Having not read King’s novel and not strongly possessed of a desire to do so, I still imagine that — since it’s chiefly about the act of reading and/or writing — the story is better served by its original form. Cann’s character is a long-suffering-in-his-own-estimation (and wealthy) bestselling author struggling to be taken seriously amidst the sneering of critics, with the slim consolation of throngs of adoring fans; it’s hard not to see him as a King surrogate, which unfortunately opens up a few other doors into how we’re supposed to take this story. Having a psychopath stand in for your own audience and fanbase has its automatic disadvantages; if we’re meant to be on Caan’s side, this complicates our relationship with him. Who really wants to identify with the person who has shaped his followers into the archetype with a closetful of pills and syringes, a house decked out with dusty miniatures and deceptive peace, seemingly always ready for the day when some invalid hero would wreck his car and put his life in her hands? We fall under the spell, but I think we all subconsciously know who the real “bad guy” is; the inflated importance ascribed to the written word over human contact throughout the film, aside from a few bones thrown to bad marriages and accidentally estranged children, implies the limitations of King’s perspective on the world.

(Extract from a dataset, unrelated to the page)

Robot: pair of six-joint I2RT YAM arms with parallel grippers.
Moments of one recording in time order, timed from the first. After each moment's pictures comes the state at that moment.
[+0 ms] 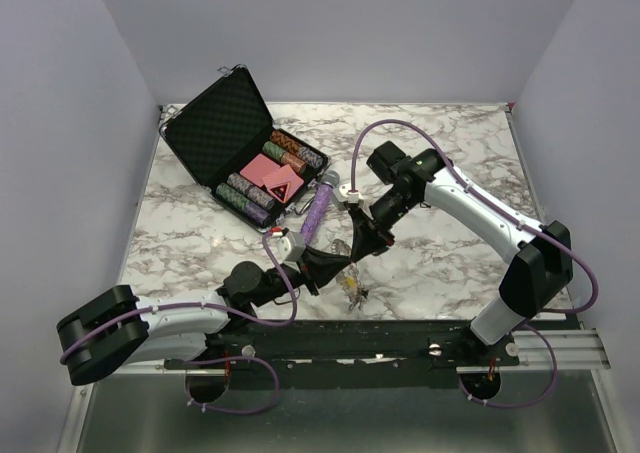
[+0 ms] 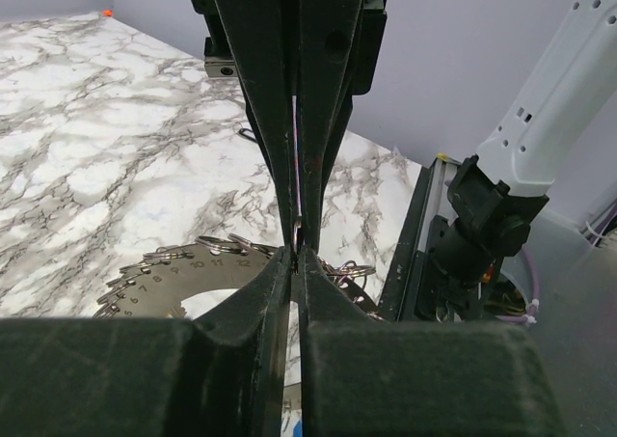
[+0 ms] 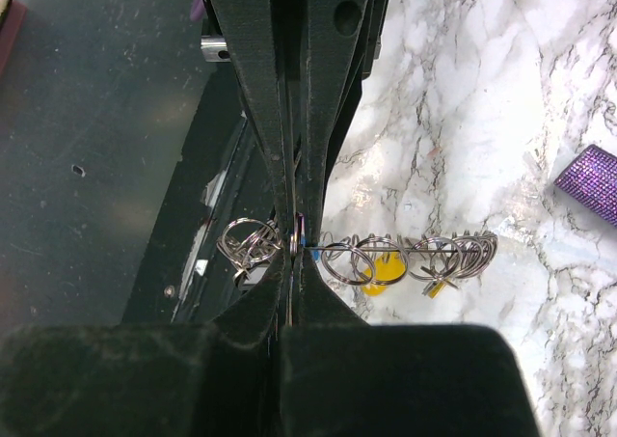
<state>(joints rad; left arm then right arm) -1.04 1.08 0.18 1.12 0.10 -0.34 0.65 1.63 1.45 -1.25 -1.04 -1.06</state>
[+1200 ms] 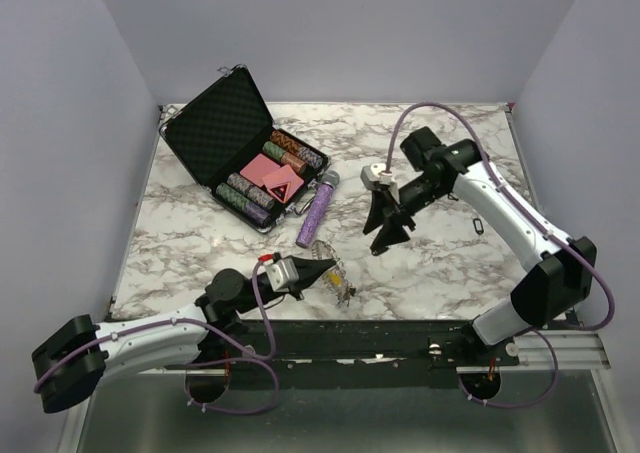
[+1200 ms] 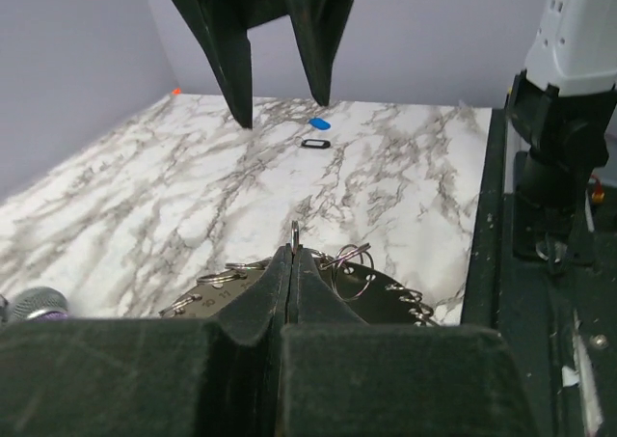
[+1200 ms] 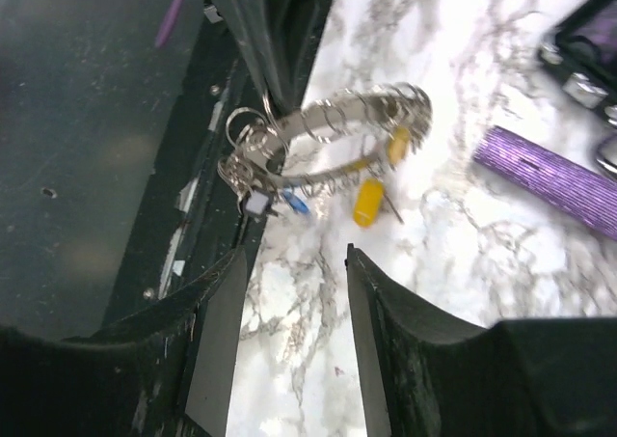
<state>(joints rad) -1.04 0.80 0.12 0.91 0.16 0.05 0.50 1.55 1.47 -1.31 -1.10 -1.15</state>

There’s some deliberate camp value to Bates’ over-the-top character, but she gives it her all and, as badly as the film treats her, she earns her Academy Award by finding the dimension and human familiarity in a poorly written part that would otherwise suffer from being callous; after all, is it menacing and funny for the baby-killing villain to be a lonely, large woman who enjoys lying in bed with a bag of Cheetos and Love Connection, or is it just plain mean? In fairness, you can do worse than to view Misery as a black comedy, even if mostly one about the warped self-aggrandizing fantasies of a writer who’s inescapably full of himself. One thing that can’t be written off as some sort of irony when it makes you giggle is the completely needless coda. The acting in this “goofy” epilogue about Caan’s Serious New Book is terrible, as is the dialogue, and the last “gag” is lifted directly from Strangers on a Train, though the execution is closer to a Huey Lewis video. It would have been much better to simply end with Caan on the floor, Bates dead, dealing with the aftermath. (And to not have the Farnsworth subplot in the film at all, but now we’re rewriting the entire film.) Made in the middle of a run of commercial juggernauts for Reiner before his astounding crash and burn in the mid-’90s, Misery is a fine time as you don’t try to scrutinize it or find any relevance or truth in its characters.